Nova lei do saneamento pode tornar o acesso à higiene ainda mais elitizado

A privatização do saneamento pode dificultar o acesso à higiene para a população de baixa renda [Imagem: Fernanda Carvalho/ Fotos Públicas]

A lei 14.026, de 15 de julho de 2020, propõe o atendimento de abastecimento de água em 99% dos municípios brasileiros até 2033 e a coleta e tratamento de esgoto de 90% dos municípios até o mesmo ano.

Municípios e populações mais vulneráveis do ponto de vista socioambiental correm risco de não atingir essas metas, enquanto municípios mais ricos e populações das classes média e alta podem ter prioridade no atendimento de água e esgotamento sanitário, ampliando desigualdades, se não houver bons processos de regulação.

Ana Paula Fracalanza, pesquisadora do grupo de pesquisa “Políticas Públicas e Gestão Participativa”, do Instituto de Energia e Ambiente (IEE) e da Escola de Artes, Ciências e Humanidades (EACH), atualmente estuda o impacto dessa lei na desigualdade ao acesso a serviços de abastecimento de água e esgotamento sanitário no Brasil. 

A restrição ao saneamento por parte da população de menor renda pode agravar ainda mais a situação da covid-19 no Brasil. Segundo Ana Paula, “a falta de água faz com que uma das ações mais simples no combate à covid-19, que é lavar as mãos, seja dificultada”. As populações que mais sofrem com a falta de água são as populações de menor renda ou as sócio-ambientalmente mais vulneráveis. “Essa desigualdade em relação às populações mais vulneráveis acaba sendo um fator que influencia na covid-19 e que tem a ver com a desigualdade das populações”, conclui.

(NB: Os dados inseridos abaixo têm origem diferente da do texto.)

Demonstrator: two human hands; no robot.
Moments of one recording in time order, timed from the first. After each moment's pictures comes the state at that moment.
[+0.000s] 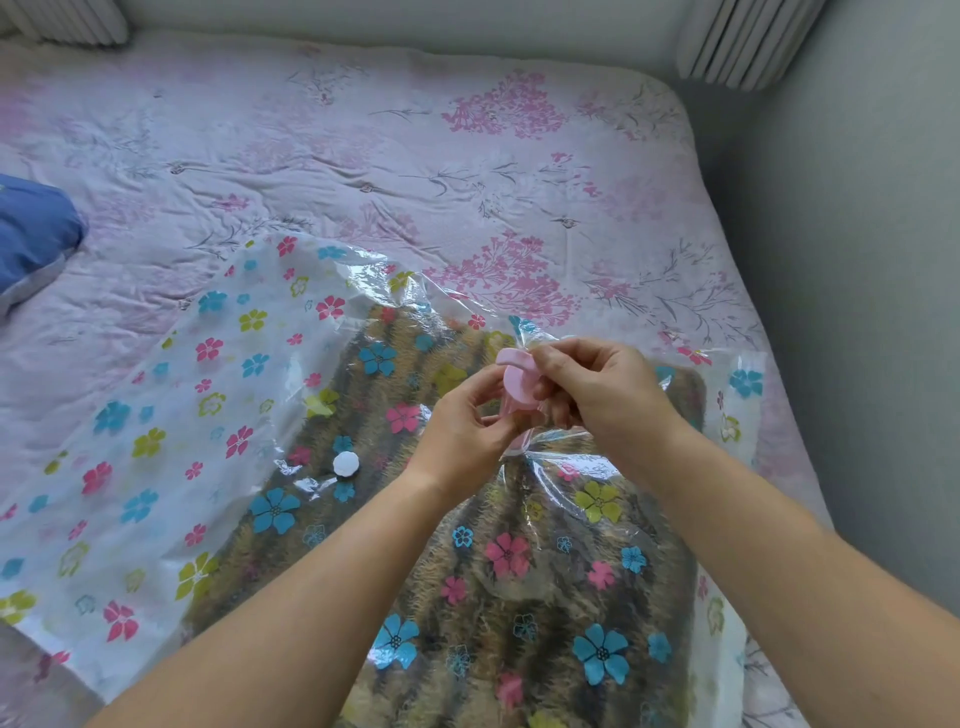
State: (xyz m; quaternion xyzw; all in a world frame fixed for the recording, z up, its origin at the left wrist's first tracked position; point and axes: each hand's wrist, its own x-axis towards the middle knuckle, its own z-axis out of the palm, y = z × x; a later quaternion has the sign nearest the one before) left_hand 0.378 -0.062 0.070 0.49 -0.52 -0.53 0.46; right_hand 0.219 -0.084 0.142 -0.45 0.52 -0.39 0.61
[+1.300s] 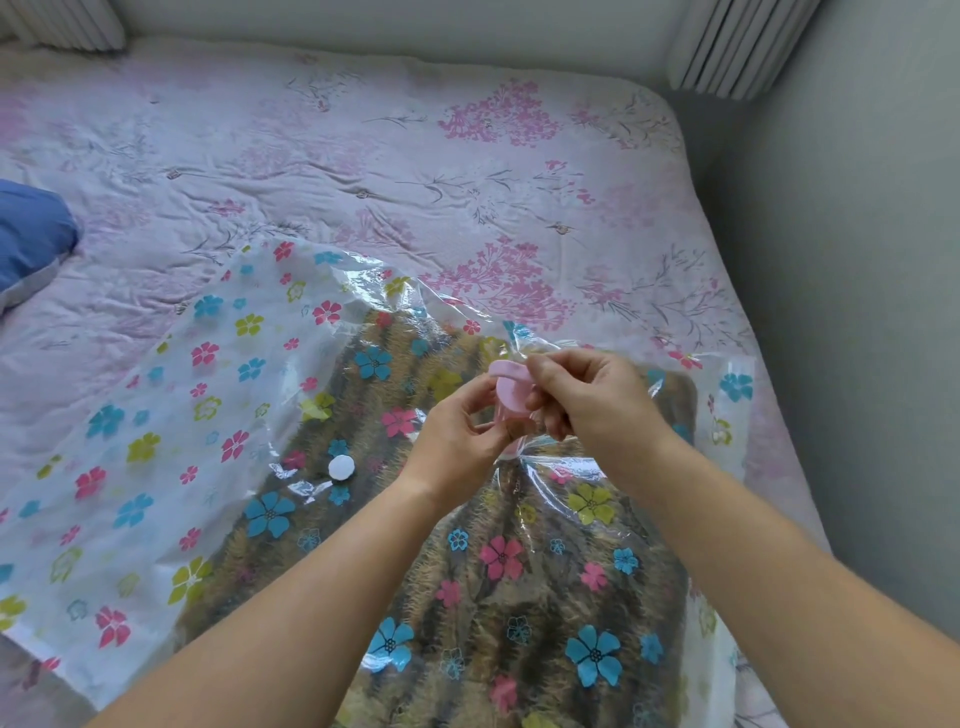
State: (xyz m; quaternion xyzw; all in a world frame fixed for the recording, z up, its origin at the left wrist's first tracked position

A pesquisadora concluiu que as diferenças no acesso ao saneamento entre populações socioambientalmente distintas poderão se intensificar no território com processo de privatização dos serviços, caso os processos de regulação não sejam bem controlados.

A nova lei de saneamento, conhecida como marco legal do saneamento, trata de três questões centrais. As duas primeiras, já mencionadas, são a proposta de universalização de abastecimento de água potável para 99% da população e de coleta e tratamento de esgoto para 90% da população, meta a ser alcançada até 2033. 

Outra questão é a prestação de serviços passando por processos de licitação, que deve contar com a participação dos setores públicos e privados. “Por isso que associamos essa nova lei à questão de se tratar de uma certa privatização do saneamento”, afirma a pesquisadora.

Ana Paula explica que a nova lei pode intensificar um quadro já existente de desigualdade no acesso à água e a serviços de esgotamento sanitário. “As populações mais pobres e vulneráveis do ponto de vista socioambiental têm maior dificuldade nesse acesso. Com a nova lei, os serviços de saneamento serão realizados por empresas privadas, que provavelmente irão privilegiar o oferecimento dos serviços com tarifas maiores, o que já dificulta o pagamento por populações de baixa renda”, ela comenta. Além disso, as empresas privadas irão fornecer esses serviços em primeiro lugar para as populações que têm condição de pagar por eles, o que acaba acentuando a desigualdade. 

A lei não propõe nenhuma divisão de verbas, com favorecimento de determinadas camadas da população. Por ser uma lei, é isenta na teoria. “Mas na prática isso pode vir a acontecer. As regiões mais ricas, onde há maior capacidade de pagamento, terão maior acesso ao saneamento”, diz a pesquisadora.

Diante desse problema, surge a dúvida de como seria possível resolver o problema sanitário no Brasil. A pesquisadora acredita que a melhor maneira de resolver essa questão, principalmente tratando da água e do esgotamento sanitário, mas também de resíduos sólidos, seria através da prestação de serviços por entidades, órgãos e instituições públicas. 

“As instituições públicas têm como objetivo o bem comum, a prestação de serviços visando o bem comum e a universalização, de modo que todos tenham acesso a esses bens. Elas não consideram a água como uma mercadoria, mas como um bem comum, ao qual todos têm direito”, Ana Paula explica. “Já uma companhia privada, que vai fornecer a água tendo como objetivo a lucratividade, vai prioritariamente oferecer o serviço para as populações com maior capacidade de pagamento. Para resolver o problema sanitário, o central seria uma universalização que forneça os serviços de maneira pública.”

As chances de uma privatização ocorrer são grandes: “quando é previsto pela lei que a prestação de serviços seja feita por companhias públicas ou privadas e através de licitação, as empresas a entrar no mercado podem gerar uma tendência ao processo de privatização”, diz Ana Paula.